On the whole, experts are on board with several of the principles of Reno’s clean eating. Eating breakfast within one hour of waking, for example. Eating around 20g of protein with every meal (to control appetite and maintain muscle). Eat lean meats and choose healthy fats instead of saturated fats and trans fats. Eat more foods closer to their natural state instead of processed foods.

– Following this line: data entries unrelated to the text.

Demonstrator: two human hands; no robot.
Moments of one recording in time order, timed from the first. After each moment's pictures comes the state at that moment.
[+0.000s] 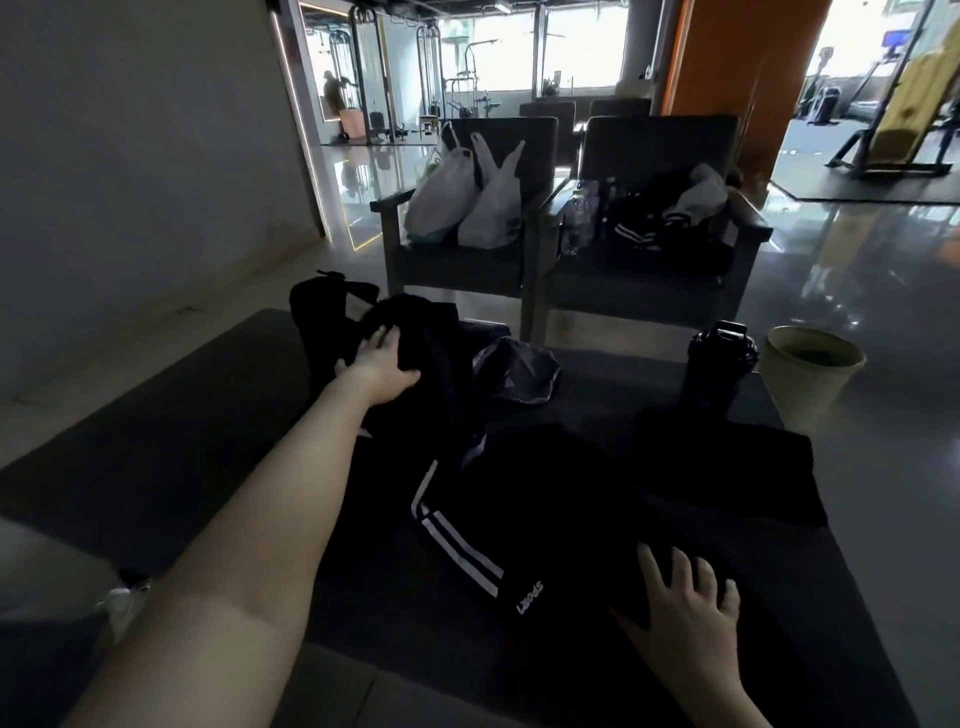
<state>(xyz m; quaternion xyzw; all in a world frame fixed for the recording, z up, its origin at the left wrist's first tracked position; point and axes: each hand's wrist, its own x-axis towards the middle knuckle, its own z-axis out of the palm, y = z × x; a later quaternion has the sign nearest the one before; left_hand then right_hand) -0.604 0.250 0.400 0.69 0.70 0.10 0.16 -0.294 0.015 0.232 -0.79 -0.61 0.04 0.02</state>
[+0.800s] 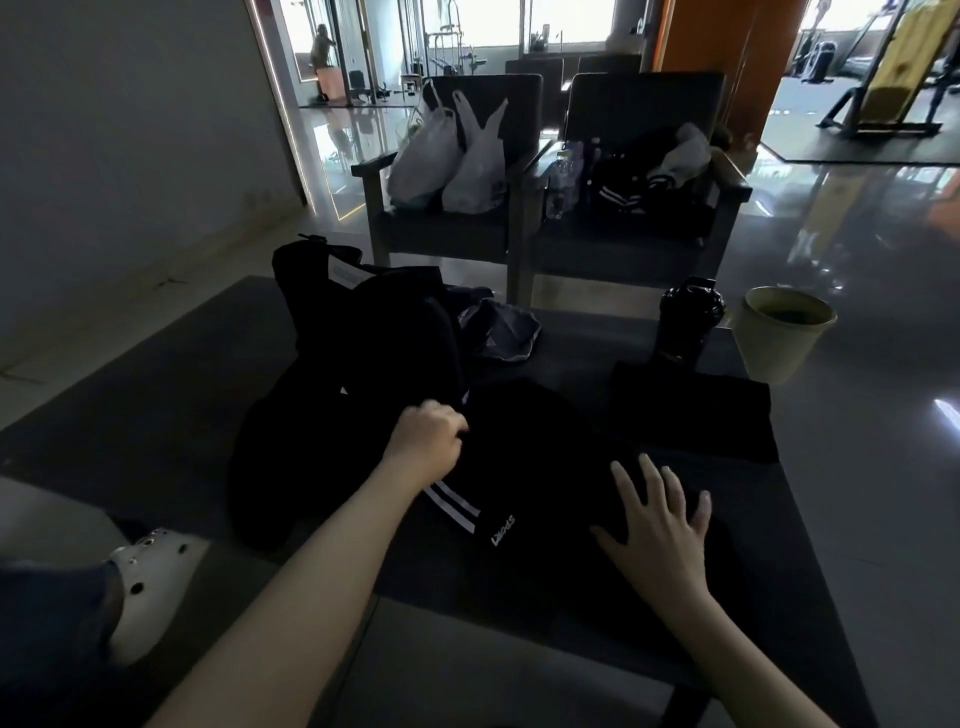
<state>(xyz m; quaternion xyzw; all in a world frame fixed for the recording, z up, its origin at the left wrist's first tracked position) -0.535 0.133 0.320 0.82 0.57 0.03 0.03 -0.283 0.012 0.253 -0.75 -0.65 -0.03 0.10</state>
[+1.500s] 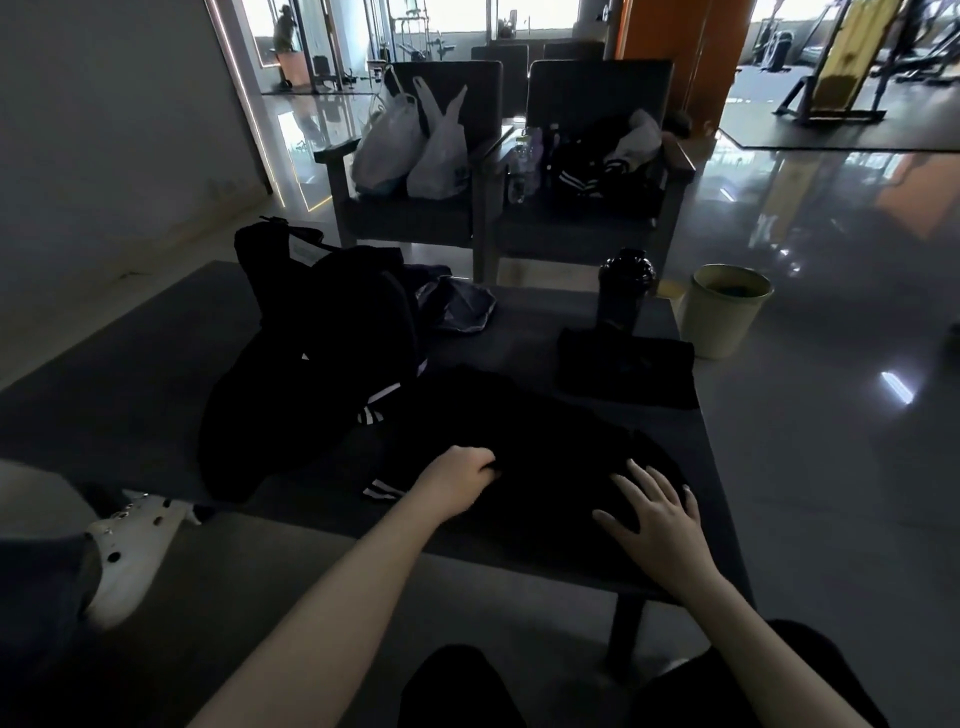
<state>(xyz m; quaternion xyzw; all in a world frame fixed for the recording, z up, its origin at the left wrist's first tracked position) -0.460 0.035 0.285 0.79 0.54 0.08 0.28 -0.216 -0.069 0.248 -0.75 -0.65 0.08 0.09</state>
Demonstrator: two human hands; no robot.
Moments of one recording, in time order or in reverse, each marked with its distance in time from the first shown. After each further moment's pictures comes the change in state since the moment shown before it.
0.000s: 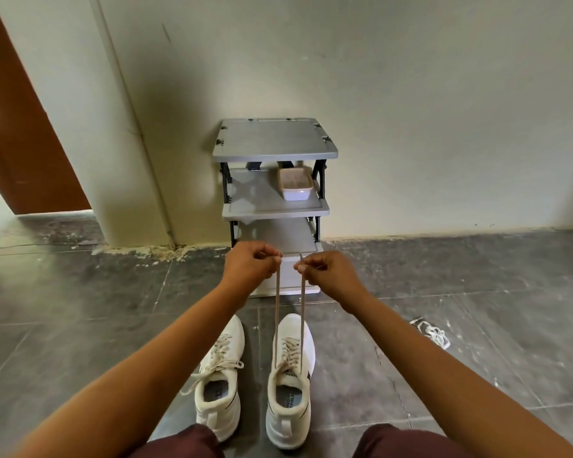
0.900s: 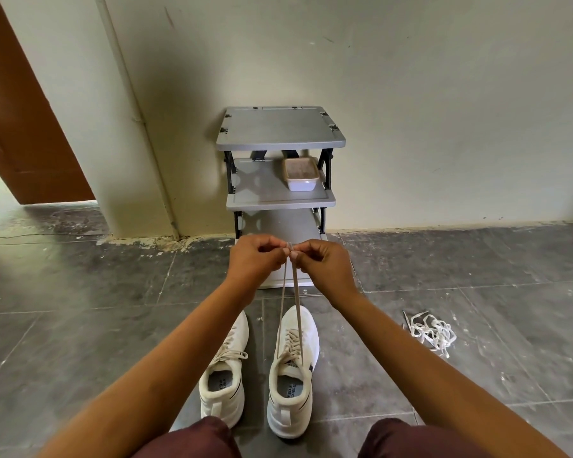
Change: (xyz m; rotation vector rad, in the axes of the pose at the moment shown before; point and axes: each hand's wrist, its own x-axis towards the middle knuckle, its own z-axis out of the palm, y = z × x) left_hand -0.005 -0.005 0.004 -0.151 -0.001 0.045; right_hand -0.005 -0.005 0.024 0.164 0.158 -0.174
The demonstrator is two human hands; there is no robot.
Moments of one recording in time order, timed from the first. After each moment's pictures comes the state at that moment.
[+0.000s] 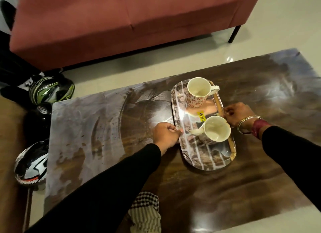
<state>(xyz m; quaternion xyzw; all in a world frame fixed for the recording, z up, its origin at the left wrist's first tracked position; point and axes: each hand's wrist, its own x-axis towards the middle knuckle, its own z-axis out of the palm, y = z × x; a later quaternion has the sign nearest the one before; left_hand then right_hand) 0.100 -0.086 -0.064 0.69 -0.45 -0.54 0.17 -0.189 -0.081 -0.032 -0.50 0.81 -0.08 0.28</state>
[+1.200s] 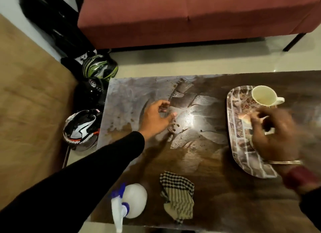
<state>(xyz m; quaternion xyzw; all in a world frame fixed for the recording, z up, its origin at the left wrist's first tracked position) 0.295 -0.096 0.002 0.64 -0.62 -0.37 0.27 -0.034 -0.018 0.052 -0.64 0.66 -0.39 0.03</state>
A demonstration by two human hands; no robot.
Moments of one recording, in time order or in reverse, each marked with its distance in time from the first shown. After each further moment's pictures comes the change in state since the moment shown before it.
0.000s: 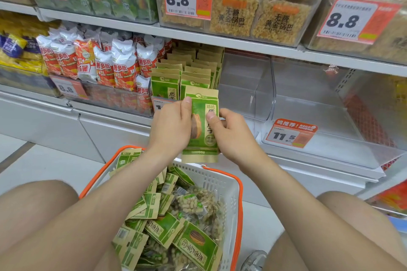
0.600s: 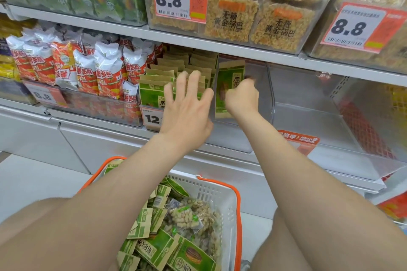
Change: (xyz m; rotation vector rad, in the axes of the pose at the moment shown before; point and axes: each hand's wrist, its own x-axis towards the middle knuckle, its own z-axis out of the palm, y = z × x) left_hand 0.052 0.012 0.038 0.657 -0.030 0.453; right_hand 0.132 -0.007 -0.035 -0.205 0.466 0.227
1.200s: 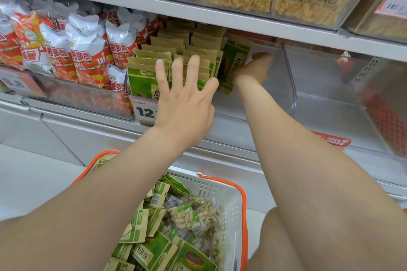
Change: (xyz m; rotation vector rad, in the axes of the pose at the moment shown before) left_hand 0.014 -0.008 0.039 0.059 0.070 -0.020; right_hand 0.105 0.015 0.059 0.073 0.142 0.097
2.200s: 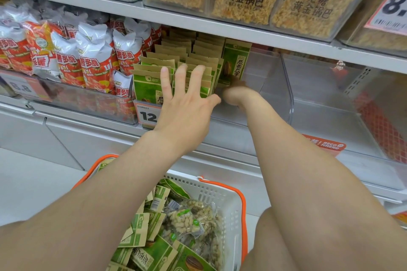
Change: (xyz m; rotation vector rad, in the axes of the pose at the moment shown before) left_hand -0.002 -0.006 -0.015 -0.096 -0.108 0.053; right_hand -0.026 0.007 -0.002 -0.288 -0.548 -0.052
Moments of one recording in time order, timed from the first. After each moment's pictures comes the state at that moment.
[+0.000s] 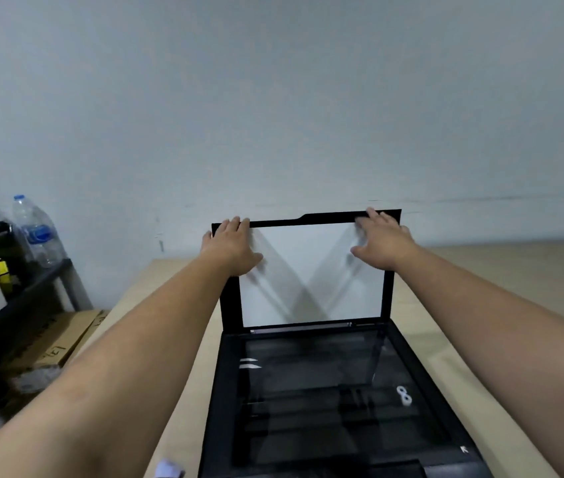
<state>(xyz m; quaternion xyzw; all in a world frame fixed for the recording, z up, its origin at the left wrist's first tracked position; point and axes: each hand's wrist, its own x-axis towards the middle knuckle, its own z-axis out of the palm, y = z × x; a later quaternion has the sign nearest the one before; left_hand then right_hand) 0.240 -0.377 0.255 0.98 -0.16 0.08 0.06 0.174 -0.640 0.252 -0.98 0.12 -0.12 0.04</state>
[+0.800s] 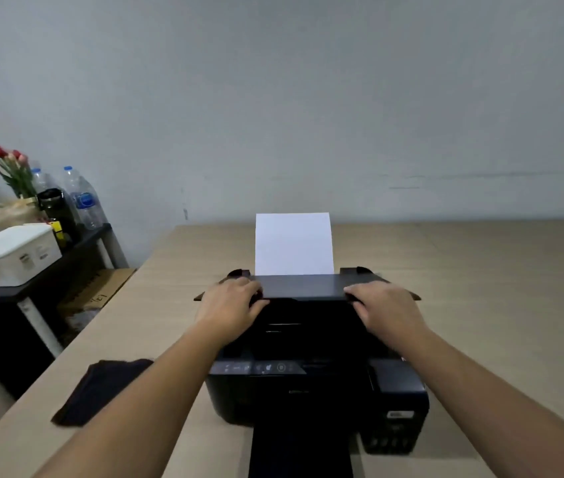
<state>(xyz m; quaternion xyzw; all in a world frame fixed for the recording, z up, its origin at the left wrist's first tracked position) 0.061 -0.361 0.150 0.96 -0.23 0.17 0.05 -0.003 -0.628 0.143 -0.97 -0.07 -0.21 0.05</state>
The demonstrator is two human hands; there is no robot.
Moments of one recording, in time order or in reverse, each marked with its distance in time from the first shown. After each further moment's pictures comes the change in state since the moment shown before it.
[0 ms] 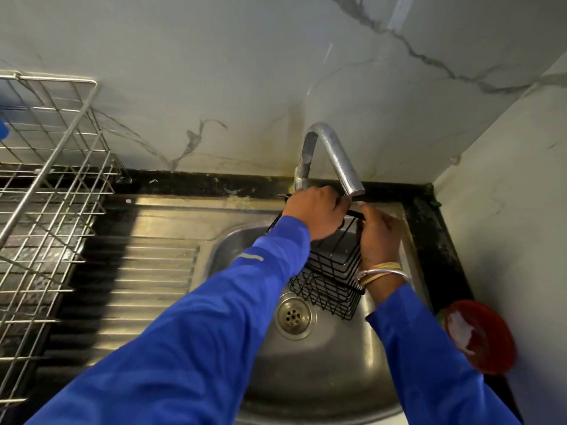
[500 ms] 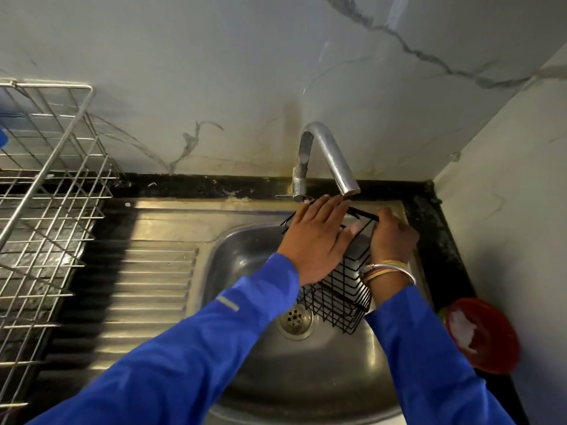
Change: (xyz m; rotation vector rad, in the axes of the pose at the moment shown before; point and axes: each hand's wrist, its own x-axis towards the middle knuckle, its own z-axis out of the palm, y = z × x) left_hand -0.045 -0.005 0.040 -0.027 0.082 0.202; right_hand 0.000 -0.015 -0.015 -0.043 0.202 0.201
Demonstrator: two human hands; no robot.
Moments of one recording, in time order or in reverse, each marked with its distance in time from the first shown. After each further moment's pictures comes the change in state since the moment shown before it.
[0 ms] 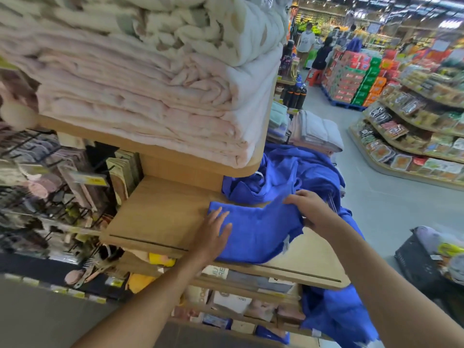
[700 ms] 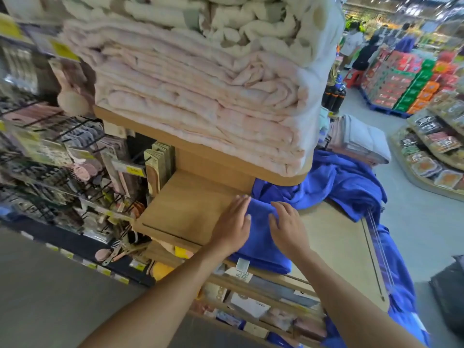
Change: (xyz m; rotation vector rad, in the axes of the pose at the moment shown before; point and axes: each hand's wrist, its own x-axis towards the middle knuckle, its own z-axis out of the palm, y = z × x) left_hand 0.017 -0.010 -0.029 0.039 0.154 0.094; right_hand 0.028 0.057 0.126 -0.799 0.170 -0.639
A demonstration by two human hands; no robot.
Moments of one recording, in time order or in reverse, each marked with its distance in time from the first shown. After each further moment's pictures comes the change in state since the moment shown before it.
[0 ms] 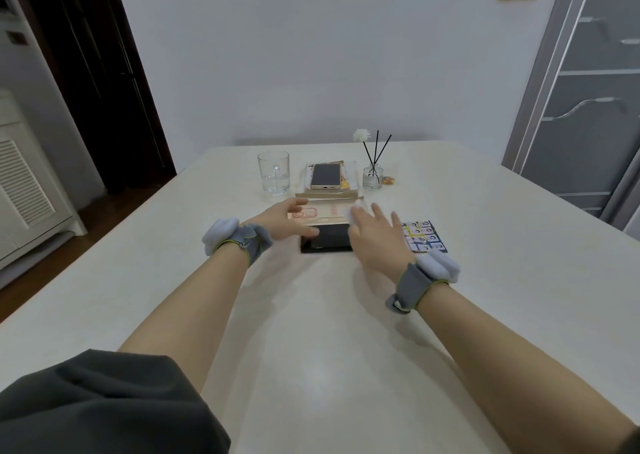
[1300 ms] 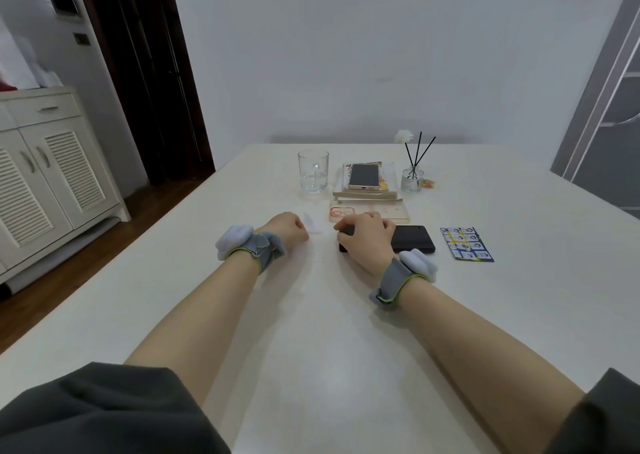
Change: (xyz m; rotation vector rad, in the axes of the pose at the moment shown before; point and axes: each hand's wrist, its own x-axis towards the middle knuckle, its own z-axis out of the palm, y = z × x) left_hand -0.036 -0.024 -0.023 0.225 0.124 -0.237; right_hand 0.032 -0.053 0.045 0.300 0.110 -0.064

It’s easy to see how even just these principles alone could make you leaner. If you’re eating more vegetables, wholegrains and lean meats, and drinking more water instead of juices and soft drinks, then no doubt you’re cutting back on those ‘easy’ calories from sugars, excess fats and processed foods. There’s more to it than that, too. A Harvard School of Public Health study of over 120,000 healthy people concluded straight up that consumption of processed foods higher in starches, refined grains, fats, and sugars can increase weight gain. What’s more, many processed foods contain trans fats to extend the food’s use-by date, and these trans fats encourage fat storage in the body, particularly to the belly.

However, dietitians and nutrition scientists draw the line against some of the clean eating “pseudoscience” and “naturalistic fallacies”. These include:

  • Recommendations for supplement and even drug treatments ranging from bee pollen to human growth hormone and vitamin K.
  • Eat 5-6 meals a day/eat every 2-3 hours. This may help portion control for some people or create the illusion of not missing out on food. Another way to look at it is that you have more frequent opportunities to overeat and you focus too much on food as a routine or an outlet for boredom or to get up from your workdesk, etc. It’s not the silver bullet for weight loss or “boosting metabolism”, according to a review of studies on the subject.
  • Drink 2-3 litres of water a day. The benefits of this are unfounded and often blamed on a popular fallacy. Remember that you consume water in food, too. If you eat more fresh foods, your food will be richer in water content anyway.
  • Avoid chemicals, preservatives and artificial sugar. Sounds good, but it’s not possible to avoid chemicals and preservatives in food – salt is both, for instance. Reno also demonizes sugar substitutes, claiming they “work against you just as much as white sugar does”, but experts say there is no persuasive evidence to demonstrate that artificial sweeteners are harmful.
  • Any suggestion that calories don’t really matter when you’re “eating clean” – they do. The energy in, energy out account balance still applies (i.e. you will still get fat if you eat too much clean food).
  • It is “elitist”. Marketers will call products “clean” when they really just contain trendy versions of sugar (e.g. agave, cold-pressed fruit juices) or loads of saturated fat (e.g. coconut oil). Not everyone can get to farmer’s markets either, but processed and packaged goods such as wholegrain bread, dried or tinned beans, frozen vegetables and even canned deep-sea fish will do just fine, experts say. And eating more veges? Just figure out how to make that work for you – yes, even using conventionally grown or frozen veg. It doesn’t have to be organic brukale, kelp or microgreens – as long you aim to get a range of colours in your veges, you will get a range of nutrients.

Another common factor of clean eating is the denial principle – the philosophy that we are all baseless animals with the same metabolisms, digestive tolerance or activity levels, and we can’t be trusted to control ourselves with entire food groups. So NO dairy, NO grains, NO sugars, fruits, or whatever is the subject of that particular righteous eating cult’s hang-up. Sure, skip a food because you’re allergic to it, or because of religion, morals, it just doesn’t agree with you. Otherwise, learn to eat that food in its healthier forms, and have it in amounts and at a frequency that’s the right fit your body and your lifestyle.

So keep it simple, keep it sustainable. A version of ‘clean eating’ that isn’t too restrictive, expensive or time consuming will be one that you can stick to, and it is consistency over the long term that will help get you lean and healthy – and stay that way.